In order to enable the training of big models using just a modest cluster and in an efficient manner, Microsoft recently released Distributed Machine Learning Toolkit (DMTK), which contains both algorithmic and system innovations. This makes big data research more scalable, efficient and flexible.
The toolkit, available now on GitHub, is designed for distributed machine learning — using multiple computers in parallel to solve a complex problem. It contains a parameter server-based programing framework, which makes machine learning tasks on big data highly scalable, efficient and flexible.
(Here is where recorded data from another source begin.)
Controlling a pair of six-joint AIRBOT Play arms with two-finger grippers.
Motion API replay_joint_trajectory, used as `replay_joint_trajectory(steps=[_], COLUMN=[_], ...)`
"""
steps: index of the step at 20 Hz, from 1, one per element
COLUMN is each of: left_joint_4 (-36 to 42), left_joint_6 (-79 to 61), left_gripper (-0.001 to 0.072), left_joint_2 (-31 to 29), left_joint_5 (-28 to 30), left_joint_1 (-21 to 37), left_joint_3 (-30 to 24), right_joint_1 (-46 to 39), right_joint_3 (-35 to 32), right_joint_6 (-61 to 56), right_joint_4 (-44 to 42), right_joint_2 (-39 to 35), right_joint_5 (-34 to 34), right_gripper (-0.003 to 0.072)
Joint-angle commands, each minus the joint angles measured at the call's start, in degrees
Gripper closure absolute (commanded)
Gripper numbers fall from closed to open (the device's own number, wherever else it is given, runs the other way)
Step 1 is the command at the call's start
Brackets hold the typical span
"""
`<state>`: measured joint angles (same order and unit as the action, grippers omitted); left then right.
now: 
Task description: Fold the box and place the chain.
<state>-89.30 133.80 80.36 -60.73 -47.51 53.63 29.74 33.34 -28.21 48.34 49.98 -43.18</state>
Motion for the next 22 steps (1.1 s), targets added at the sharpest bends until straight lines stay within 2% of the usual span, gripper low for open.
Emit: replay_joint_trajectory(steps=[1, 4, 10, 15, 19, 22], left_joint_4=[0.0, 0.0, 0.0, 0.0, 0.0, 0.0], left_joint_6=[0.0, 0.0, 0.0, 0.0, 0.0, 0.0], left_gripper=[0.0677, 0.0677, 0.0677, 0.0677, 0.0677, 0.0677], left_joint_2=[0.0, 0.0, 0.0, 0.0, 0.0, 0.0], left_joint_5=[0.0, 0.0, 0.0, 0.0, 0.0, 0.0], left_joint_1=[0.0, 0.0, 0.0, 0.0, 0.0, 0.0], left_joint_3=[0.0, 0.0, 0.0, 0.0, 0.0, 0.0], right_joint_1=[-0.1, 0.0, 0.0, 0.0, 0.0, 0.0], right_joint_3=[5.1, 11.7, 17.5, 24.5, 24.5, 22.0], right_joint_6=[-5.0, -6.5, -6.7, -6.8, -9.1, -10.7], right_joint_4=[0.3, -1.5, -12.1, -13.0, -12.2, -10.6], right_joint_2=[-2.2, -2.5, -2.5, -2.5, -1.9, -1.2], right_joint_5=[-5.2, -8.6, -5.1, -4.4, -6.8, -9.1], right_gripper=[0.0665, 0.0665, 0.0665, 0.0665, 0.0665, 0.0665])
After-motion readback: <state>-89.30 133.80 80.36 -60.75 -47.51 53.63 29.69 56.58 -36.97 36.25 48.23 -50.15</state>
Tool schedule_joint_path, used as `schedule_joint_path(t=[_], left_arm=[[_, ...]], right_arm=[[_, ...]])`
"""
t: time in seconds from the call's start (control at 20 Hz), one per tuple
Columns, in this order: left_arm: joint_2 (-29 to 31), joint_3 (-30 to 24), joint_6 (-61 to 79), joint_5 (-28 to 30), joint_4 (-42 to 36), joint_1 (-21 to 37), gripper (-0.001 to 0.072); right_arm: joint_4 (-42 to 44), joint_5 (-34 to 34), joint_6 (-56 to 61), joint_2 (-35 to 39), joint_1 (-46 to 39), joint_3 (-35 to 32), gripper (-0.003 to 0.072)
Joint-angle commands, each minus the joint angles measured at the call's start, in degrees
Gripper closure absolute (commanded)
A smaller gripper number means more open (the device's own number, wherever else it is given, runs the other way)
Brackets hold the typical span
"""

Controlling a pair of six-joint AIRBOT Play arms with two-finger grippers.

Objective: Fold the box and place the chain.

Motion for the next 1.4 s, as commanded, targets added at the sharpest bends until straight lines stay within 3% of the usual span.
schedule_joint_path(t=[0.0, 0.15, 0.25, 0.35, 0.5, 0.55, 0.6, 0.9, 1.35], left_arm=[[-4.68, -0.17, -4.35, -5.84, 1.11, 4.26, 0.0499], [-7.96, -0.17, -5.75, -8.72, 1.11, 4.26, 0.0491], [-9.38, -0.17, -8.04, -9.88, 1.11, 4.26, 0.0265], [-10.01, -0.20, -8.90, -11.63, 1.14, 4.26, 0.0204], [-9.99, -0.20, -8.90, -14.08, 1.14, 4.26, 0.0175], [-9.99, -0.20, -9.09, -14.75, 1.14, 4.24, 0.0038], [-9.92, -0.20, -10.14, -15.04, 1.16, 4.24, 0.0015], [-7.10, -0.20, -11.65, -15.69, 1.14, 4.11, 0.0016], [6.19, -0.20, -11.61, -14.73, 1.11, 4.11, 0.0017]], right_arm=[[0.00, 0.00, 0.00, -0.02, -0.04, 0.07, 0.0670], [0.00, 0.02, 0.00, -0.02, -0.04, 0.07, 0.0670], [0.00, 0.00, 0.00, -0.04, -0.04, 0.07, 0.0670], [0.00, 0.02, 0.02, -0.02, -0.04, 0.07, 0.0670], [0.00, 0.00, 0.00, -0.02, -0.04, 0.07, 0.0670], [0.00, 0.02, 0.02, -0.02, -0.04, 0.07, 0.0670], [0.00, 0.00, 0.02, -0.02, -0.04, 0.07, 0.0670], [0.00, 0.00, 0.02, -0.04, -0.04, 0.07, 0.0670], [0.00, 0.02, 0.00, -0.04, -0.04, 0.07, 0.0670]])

It also contains two distributed machine learning algorithms, which can be used to train the fastest and largest topic model and the largest word-embedding model in the world.
The toolkit offers rich and easy-to-use APIs to reduce the barrier of distributed machine learning, so researchers and developers can focus on core machine learning tasks like data, model and training.
The current version of DMTK includes the following components (more components will be added to the future versions):
• DMTK Framework: a flexible framework that supports unified interface for data parallelization, hybrid data structure for big model storage, model scheduling for big model training, and automatic pipelining for high training efficiency.
• LightLDA, an extremely fast and scalable topic model algorithm, with a O(1) Gibbs sampler and an efficient distributed implementation.
• Distributed (Multisense) Word Embedding, a distributed version of (multi-sense) word embedding algorithm.
Machine learning researchers and practitioners can also build their own distributed machine learning algorithms on top of our framework with small modifications to their existing single-machine algorithms.